What is required: Nothing but a verbatim copy of the data, minus the images, should be returned.

Stored data:
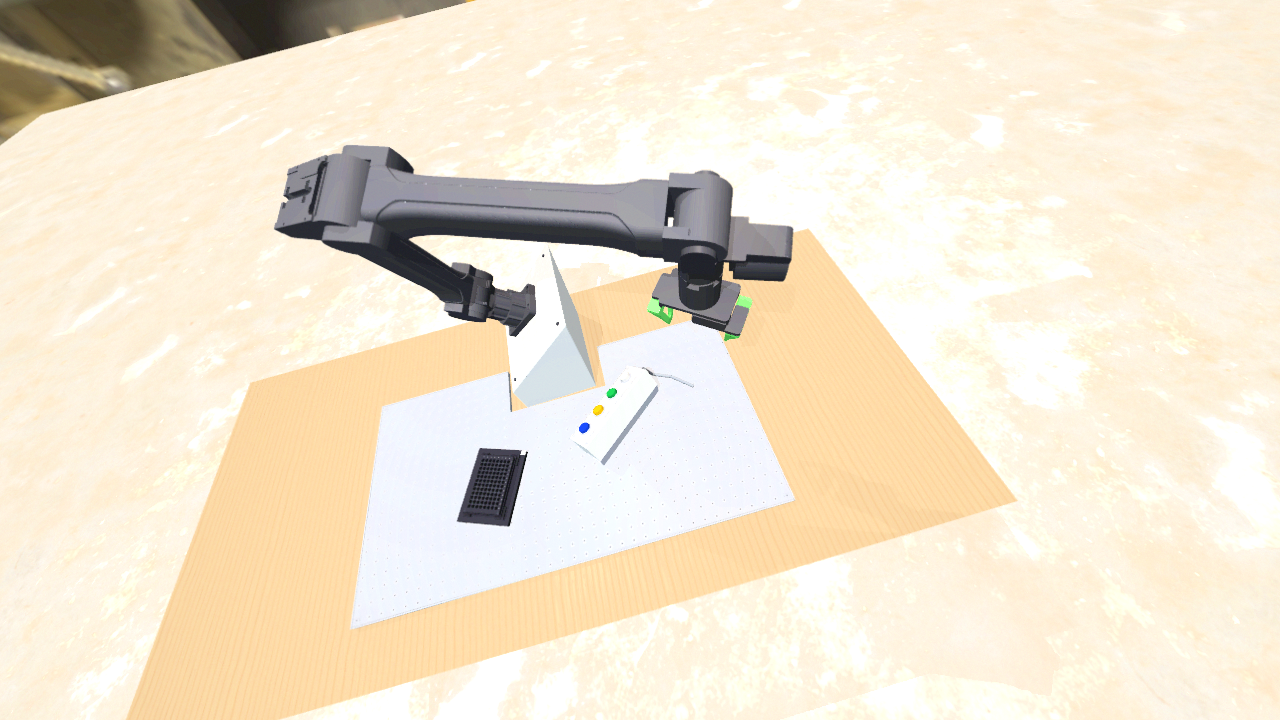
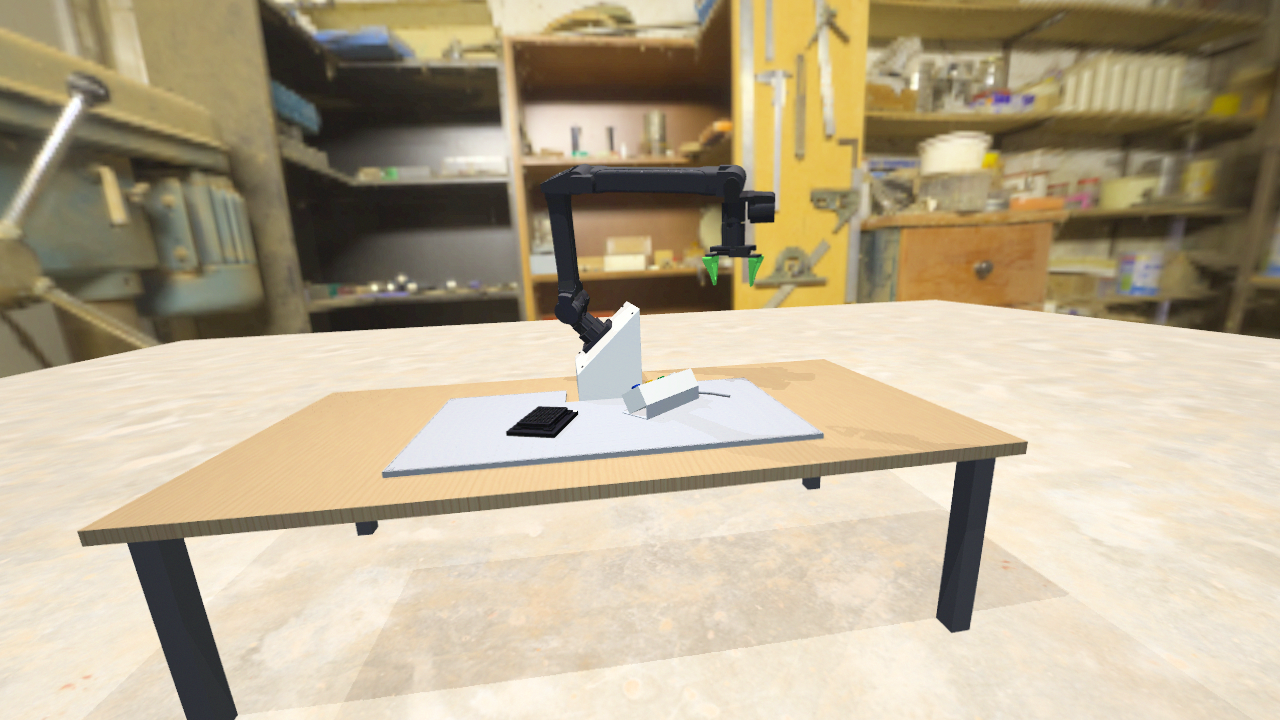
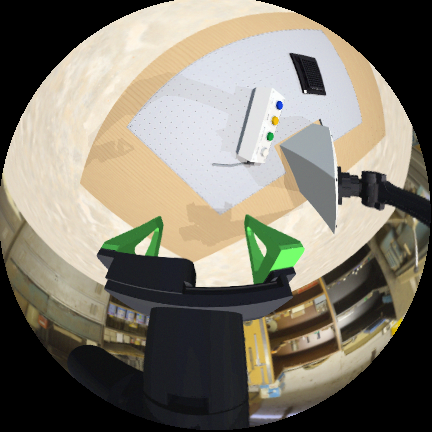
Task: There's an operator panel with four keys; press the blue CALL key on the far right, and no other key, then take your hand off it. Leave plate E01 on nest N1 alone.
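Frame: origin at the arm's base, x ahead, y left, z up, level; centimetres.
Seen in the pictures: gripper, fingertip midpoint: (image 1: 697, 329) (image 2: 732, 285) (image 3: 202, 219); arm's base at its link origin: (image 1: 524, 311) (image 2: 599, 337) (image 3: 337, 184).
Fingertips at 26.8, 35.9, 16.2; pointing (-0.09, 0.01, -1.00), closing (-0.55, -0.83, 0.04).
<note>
Pixels of each thing's top centre, then the offset from my fingertips to it, as dx, dy, dz. "spot": a spot on its surface instead. Level surfaces: height alone.
- white operator panel at its top centre: (image 1: 611, 403) (image 2: 661, 375) (image 3: 267, 125) -1.1, -18.9, -23.0
- yellow key at its top centre: (image 1: 597, 408) (image 3: 275, 120) -1.0, -22.2, -24.0
- green key at its top centre: (image 1: 611, 391) (image 3: 270, 136) -4.5, -18.7, -24.0
- white key at its top centre: (image 3: 265, 152) -8.0, -15.1, -24.0
- Black plate E01 at its top centre: (image 1: 489, 483) (image 2: 543, 414) (image 3: 312, 72) +9.2, -49.1, -28.8
- grey cable at a spot on its surface: (image 2: 715, 394) (image 3: 224, 163) spot: -7.5, -2.9, -31.1
- pegboard plate at its surface level: dz -31.4
- wooden table at its surface level: dz -32.7
The white operator panel (image 1: 626, 419) (image 2: 666, 394) (image 3: 255, 125) stands on the pegboard plate with a sloped key face. Its blue key (image 1: 583, 428) (image 3: 279, 105) is at one end, followed by the yellow key (image 1: 597, 410) (image 3: 275, 120), the green key (image 1: 611, 393) (image 3: 270, 136) and a white key (image 3: 264, 152). Black plate E01 (image 1: 490, 483) (image 2: 544, 418) (image 3: 313, 74) sits on its dark nest, apart from the panel. My gripper (image 1: 699, 322) (image 2: 733, 271) (image 3: 202, 219) is open and empty, high above the table, off the panel's white-key end, touching nothing.
The white wedge-shaped arm base (image 1: 556, 358) (image 2: 610, 367) (image 3: 312, 165) stands close beside the panel. A grey cable (image 1: 673, 379) (image 2: 715, 394) (image 3: 227, 164) runs from the panel's white-key end. The pegboard plate (image 1: 698, 474) (image 2: 447, 447) (image 3: 175, 120) lies on the wooden table (image 1: 859, 429) (image 2: 268, 474) (image 3: 120, 175).
</note>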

Written solution:
Task: There's an operator panel with four keys; press the blue CALL key on the far right, and no other key, then take your hand off it. Leave plate E01 on nest N1 alone.
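Frame: origin at the arm's base, x ahead, y left, z up, level; centimetres.
Seen in the pictures: gripper, fingertip midpoint: (image 1: 697, 329) (image 2: 732, 285) (image 3: 202, 219); arm's base at its link origin: (image 1: 524, 311) (image 2: 599, 337) (image 3: 337, 184).
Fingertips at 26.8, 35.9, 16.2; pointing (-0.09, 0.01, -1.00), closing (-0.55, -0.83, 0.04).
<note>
Pixels of each thing's top centre, then the offset from my fingertips to it, as dx, dy, dz. "spot": a spot on its surface instead. Level surfaces: height alone.
- white operator panel at its top centre: (image 1: 611, 403) (image 2: 661, 375) (image 3: 267, 125) -1.1, -18.9, -23.0
- yellow key at its top centre: (image 1: 597, 408) (image 3: 275, 120) -1.0, -22.2, -24.0
- green key at its top centre: (image 1: 611, 391) (image 3: 270, 136) -4.5, -18.7, -24.0
- white key at its top centre: (image 3: 265, 152) -8.0, -15.1, -24.0
- Black plate E01 at its top centre: (image 1: 489, 483) (image 2: 543, 414) (image 3: 312, 72) +9.2, -49.1, -28.8
- grey cable at a spot on its surface: (image 2: 715, 394) (image 3: 224, 163) spot: -7.5, -2.9, -31.1
- pegboard plate at its surface level: dz -31.4
- wooden table at its surface level: dz -32.7
The white operator panel (image 1: 626, 419) (image 2: 666, 394) (image 3: 255, 125) stands on the pegboard plate with a sloped key face. Its blue key (image 1: 583, 428) (image 3: 279, 105) is at one end, followed by the yellow key (image 1: 597, 410) (image 3: 275, 120), the green key (image 1: 611, 393) (image 3: 270, 136) and a white key (image 3: 264, 152). Black plate E01 (image 1: 490, 483) (image 2: 544, 418) (image 3: 313, 74) sits on its dark nest, apart from the panel. My gripper (image 1: 699, 322) (image 2: 733, 271) (image 3: 202, 219) is open and empty, high above the table, off the panel's white-key end, touching nothing.
The white wedge-shaped arm base (image 1: 556, 358) (image 2: 610, 367) (image 3: 312, 165) stands close beside the panel. A grey cable (image 1: 673, 379) (image 2: 715, 394) (image 3: 227, 164) runs from the panel's white-key end. The pegboard plate (image 1: 698, 474) (image 2: 447, 447) (image 3: 175, 120) lies on the wooden table (image 1: 859, 429) (image 2: 268, 474) (image 3: 120, 175).
</note>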

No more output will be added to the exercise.